**Assigned task:**
Given the material below, output exactly the lines from the line with "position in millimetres" to the line with "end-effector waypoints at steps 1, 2", both ends included, and no other lines.

**The records:**

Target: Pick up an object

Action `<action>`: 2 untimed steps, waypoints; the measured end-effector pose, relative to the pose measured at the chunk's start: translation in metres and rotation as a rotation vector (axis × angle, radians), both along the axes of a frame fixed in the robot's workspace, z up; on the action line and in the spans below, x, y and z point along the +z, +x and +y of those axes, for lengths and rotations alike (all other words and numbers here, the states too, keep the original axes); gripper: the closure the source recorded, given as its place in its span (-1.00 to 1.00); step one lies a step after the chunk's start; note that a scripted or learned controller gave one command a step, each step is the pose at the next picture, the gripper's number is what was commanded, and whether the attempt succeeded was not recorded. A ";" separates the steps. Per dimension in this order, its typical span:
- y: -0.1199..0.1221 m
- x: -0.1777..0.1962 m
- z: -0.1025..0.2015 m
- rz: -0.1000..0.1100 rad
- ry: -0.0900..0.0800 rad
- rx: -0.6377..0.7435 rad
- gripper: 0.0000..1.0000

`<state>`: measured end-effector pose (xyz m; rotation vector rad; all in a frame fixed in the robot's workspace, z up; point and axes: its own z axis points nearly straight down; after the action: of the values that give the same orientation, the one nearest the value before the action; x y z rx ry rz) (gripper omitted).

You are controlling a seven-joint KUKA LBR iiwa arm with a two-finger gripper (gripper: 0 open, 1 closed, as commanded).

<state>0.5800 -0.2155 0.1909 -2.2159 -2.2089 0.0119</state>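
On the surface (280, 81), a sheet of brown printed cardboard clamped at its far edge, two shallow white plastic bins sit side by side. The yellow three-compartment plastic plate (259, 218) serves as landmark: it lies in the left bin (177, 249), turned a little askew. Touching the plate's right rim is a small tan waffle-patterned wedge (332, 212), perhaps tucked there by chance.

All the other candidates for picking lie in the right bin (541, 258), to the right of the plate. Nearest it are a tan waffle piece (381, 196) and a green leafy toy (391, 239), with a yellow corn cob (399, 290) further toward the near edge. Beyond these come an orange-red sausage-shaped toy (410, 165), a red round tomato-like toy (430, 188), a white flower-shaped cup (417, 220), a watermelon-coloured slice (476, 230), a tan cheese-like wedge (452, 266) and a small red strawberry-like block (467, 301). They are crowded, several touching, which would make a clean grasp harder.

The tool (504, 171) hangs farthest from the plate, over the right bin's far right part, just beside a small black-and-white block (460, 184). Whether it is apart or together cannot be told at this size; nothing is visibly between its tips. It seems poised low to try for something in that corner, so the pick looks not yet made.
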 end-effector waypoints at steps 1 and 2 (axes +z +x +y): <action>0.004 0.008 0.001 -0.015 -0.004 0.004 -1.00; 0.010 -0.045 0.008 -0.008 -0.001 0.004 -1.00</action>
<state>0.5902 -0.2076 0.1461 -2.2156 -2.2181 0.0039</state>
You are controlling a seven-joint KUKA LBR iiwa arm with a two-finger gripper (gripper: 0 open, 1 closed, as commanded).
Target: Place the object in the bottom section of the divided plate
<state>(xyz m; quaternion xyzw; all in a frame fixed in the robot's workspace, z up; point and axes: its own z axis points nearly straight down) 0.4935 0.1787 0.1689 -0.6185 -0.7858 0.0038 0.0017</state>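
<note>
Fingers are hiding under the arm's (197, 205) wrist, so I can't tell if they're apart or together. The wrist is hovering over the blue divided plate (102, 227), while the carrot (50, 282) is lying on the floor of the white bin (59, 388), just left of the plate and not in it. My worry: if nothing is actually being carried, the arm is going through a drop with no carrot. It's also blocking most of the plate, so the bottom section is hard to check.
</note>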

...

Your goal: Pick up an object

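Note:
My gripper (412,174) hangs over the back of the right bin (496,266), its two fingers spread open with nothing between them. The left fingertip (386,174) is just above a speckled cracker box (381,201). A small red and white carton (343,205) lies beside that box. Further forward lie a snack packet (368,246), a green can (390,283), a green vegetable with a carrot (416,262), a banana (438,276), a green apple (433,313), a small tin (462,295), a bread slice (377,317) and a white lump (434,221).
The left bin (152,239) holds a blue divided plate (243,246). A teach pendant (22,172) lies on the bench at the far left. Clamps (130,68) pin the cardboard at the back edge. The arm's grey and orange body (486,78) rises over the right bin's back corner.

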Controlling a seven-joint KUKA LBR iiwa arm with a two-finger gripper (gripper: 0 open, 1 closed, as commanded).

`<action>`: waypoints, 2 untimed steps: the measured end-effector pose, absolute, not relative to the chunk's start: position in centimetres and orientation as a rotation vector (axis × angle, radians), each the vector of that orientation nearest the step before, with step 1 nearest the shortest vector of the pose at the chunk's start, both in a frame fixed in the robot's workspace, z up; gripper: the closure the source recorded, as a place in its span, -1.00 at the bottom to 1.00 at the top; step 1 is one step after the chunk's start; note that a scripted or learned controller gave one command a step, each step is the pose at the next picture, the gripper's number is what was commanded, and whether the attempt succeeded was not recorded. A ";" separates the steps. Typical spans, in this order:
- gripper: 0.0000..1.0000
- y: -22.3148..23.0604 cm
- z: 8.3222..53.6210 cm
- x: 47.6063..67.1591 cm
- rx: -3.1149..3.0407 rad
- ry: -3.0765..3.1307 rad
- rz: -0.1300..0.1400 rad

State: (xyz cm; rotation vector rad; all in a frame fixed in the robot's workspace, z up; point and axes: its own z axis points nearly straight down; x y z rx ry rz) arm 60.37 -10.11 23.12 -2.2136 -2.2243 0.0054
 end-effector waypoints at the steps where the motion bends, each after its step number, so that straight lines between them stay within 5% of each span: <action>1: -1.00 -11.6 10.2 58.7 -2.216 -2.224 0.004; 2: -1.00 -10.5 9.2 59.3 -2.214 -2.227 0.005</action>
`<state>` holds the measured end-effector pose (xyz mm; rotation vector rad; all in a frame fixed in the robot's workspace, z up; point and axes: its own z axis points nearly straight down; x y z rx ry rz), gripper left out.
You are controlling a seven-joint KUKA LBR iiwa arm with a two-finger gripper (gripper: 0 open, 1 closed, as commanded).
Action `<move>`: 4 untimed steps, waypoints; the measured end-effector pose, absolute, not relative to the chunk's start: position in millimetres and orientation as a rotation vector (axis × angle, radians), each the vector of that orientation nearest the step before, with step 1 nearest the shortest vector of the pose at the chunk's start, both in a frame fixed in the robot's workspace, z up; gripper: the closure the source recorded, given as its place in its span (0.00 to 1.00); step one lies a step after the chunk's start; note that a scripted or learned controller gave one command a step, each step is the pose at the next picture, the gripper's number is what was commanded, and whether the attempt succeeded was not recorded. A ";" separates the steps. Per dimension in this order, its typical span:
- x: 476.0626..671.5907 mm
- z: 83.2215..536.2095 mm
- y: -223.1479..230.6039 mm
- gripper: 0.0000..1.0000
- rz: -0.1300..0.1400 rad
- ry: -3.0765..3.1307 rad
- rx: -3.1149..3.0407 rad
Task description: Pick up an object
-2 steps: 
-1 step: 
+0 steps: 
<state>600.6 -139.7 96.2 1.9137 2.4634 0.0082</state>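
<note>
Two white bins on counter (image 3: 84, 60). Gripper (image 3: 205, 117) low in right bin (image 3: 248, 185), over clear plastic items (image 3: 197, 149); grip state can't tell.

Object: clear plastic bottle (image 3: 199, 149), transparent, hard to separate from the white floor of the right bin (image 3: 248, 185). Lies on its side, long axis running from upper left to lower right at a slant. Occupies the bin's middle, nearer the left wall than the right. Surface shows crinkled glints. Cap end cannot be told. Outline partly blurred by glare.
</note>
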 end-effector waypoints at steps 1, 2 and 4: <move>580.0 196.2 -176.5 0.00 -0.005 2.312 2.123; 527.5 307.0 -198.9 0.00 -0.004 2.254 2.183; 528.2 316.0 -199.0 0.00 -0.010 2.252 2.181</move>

**Answer to this problem:**
Action `<move>`: 4 untimed steps, waypoints; the measured end-effector pose, absolute, not relative to the chunk's start: position in millimetres and orientation as a rotation vector (axis × angle, radians), each the vector of that orientation nearest the step before, with step 1 nearest the shortest vector of the pose at the chunk's start, both in a frame fixed in the robot's workspace, z up; gripper: the closure the source recorded, given as its place in its span (0.00 to 1.00); step one lies a step after the chunk's start; note that a scripted or learned controller gave one command a step, each step is the pose at the next picture, the gripper's number is what was commanded, and whether the attempt succeeded was not recorded. A ";" separates the steps. Per dimension in this order, its typical span:
- x: 476.0626..671.5907 mm
- z: 83.2215..536.2095 mm
- y: -223.1479..230.6039 mm
- gripper: 0.0000..1.0000
- rz: -0.1300..0.1400 rad
- ry: -3.0765..3.1307 rad
- rx: -3.1149..3.0407 rad
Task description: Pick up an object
-2 steps: 
-1 step: 
+0 steps: 
<state>600.6 -139.7 96.2 1.9137 2.4634 0.0082</state>
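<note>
Two white bins on counter (image 3: 84, 60). Gripper (image 3: 205, 117) low in right bin (image 3: 248, 185), over clear plastic items (image 3: 197, 149); grip state can't tell.

Object: clear plastic bottle (image 3: 199, 149), transparent, hard to separate from the white floor of the right bin (image 3: 248, 185). Lies on its side, long axis running from upper left to lower right at a slant. Occupies the bin's middle, nearer the left wall than the right. Surface shows crinkled glints. Cap end cannot be told. Outline partly blurred by glare.
</note>
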 end-effector waypoints at steps 1, 2 and 4: <move>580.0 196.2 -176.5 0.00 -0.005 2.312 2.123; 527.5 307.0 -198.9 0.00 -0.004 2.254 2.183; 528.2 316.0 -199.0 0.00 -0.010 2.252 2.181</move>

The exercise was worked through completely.